[Data excerpts]
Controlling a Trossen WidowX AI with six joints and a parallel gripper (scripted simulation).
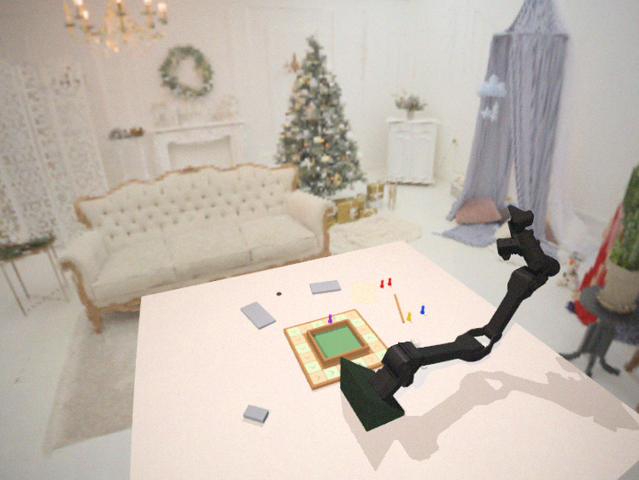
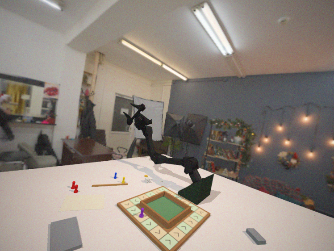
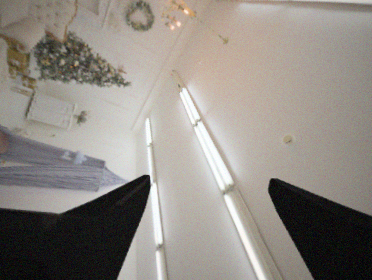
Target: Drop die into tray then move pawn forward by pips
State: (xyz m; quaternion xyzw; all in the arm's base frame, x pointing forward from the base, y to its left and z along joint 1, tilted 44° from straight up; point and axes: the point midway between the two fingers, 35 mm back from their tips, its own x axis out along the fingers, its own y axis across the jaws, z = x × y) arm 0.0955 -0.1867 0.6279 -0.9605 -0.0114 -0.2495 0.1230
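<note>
My gripper tip is 410 mm above the white die, 320 mm to the right of it and 40 mm short of it. Round my gripper tip: wooden stick (420 mm below, 230 mm to the left, 230 mm ahead); blue pawn (410 mm below, 170 mm to the left, 160 mm ahead); yellow pawn (410 mm below, 240 mm to the left, 160 mm ahead).
</note>
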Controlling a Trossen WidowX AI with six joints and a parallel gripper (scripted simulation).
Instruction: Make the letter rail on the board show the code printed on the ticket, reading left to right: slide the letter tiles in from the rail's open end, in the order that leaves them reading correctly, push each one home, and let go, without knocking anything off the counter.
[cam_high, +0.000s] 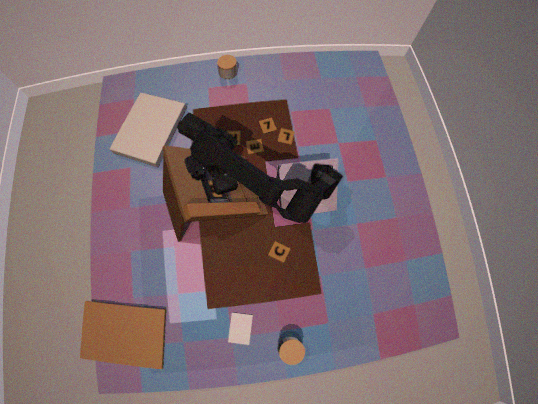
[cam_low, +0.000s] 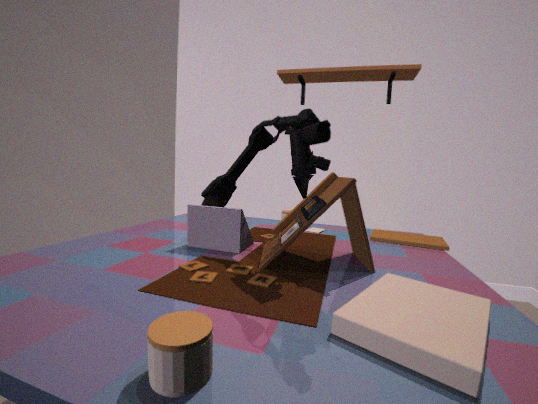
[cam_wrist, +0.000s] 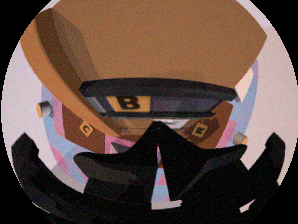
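Right now my gripper tip is 1 cm short of the orange letter tile, 4 cm to the right of it and 2 cm above it. Also, from my gripper tip: white ticket 2 cm behind, 5 cm to the right, 10 cm below; then brown mat 13 cm behind, 1 cm to the right, 19 cm below; then cream slab 31 cm ahead, 27 cm to the right, 17 cm below.
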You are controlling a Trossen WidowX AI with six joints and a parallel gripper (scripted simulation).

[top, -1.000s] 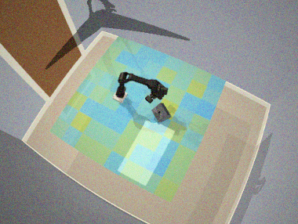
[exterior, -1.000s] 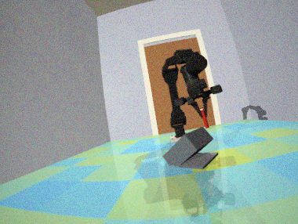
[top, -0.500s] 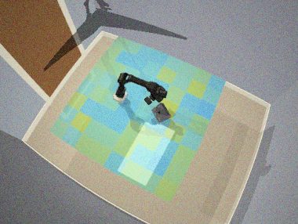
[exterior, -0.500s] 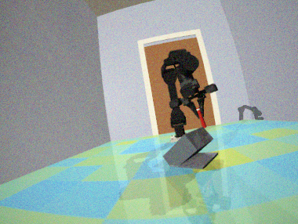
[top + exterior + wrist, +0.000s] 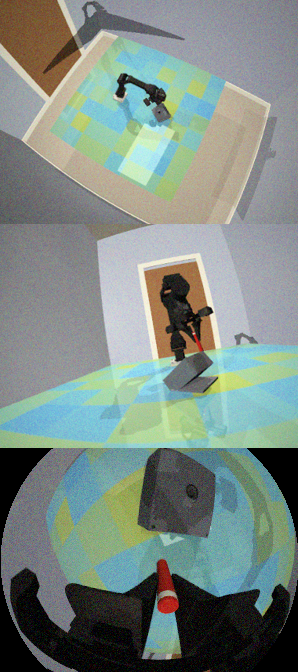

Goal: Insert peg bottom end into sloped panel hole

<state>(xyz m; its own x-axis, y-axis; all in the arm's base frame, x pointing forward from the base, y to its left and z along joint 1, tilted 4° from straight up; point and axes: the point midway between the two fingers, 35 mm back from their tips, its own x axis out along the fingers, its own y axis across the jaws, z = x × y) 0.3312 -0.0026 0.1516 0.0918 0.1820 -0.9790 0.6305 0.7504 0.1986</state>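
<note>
Now: gripper tip 9 cm above the sloped panel, 7 cm to the left of it and 7 cm short of it. The rest, counted from my gripper tip: flat grey base plate (13 cm below, 8 cm ahead, 6 cm to the right); then red peg (2 cm above).
</note>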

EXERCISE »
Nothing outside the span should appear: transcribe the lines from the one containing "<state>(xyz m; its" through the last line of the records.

ANSWER FOR THE TASK »
<state>(xyz m; its own x-axis, y-axis; all in the arm's base frame, x pointing forward from the base, y to its left and z along joint 1, tilted 4° from straight up; point and axes: the point midway between the two fingers, 35 mm back from their tips, its own x axis out along the fingers, its own y axis across the jaws, z = x × y) 0.3312 -0.0026 0.1516 0.0918 0.1820 -0.9790 0.6305 0.7504 0.1986</state>
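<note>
Now: gripper tip 9 cm above the sloped panel, 7 cm to the left of it and 7 cm short of it. The rest, counted from my gripper tip: flat grey base plate (13 cm below, 8 cm ahead, 6 cm to the right); then red peg (2 cm above).
</note>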

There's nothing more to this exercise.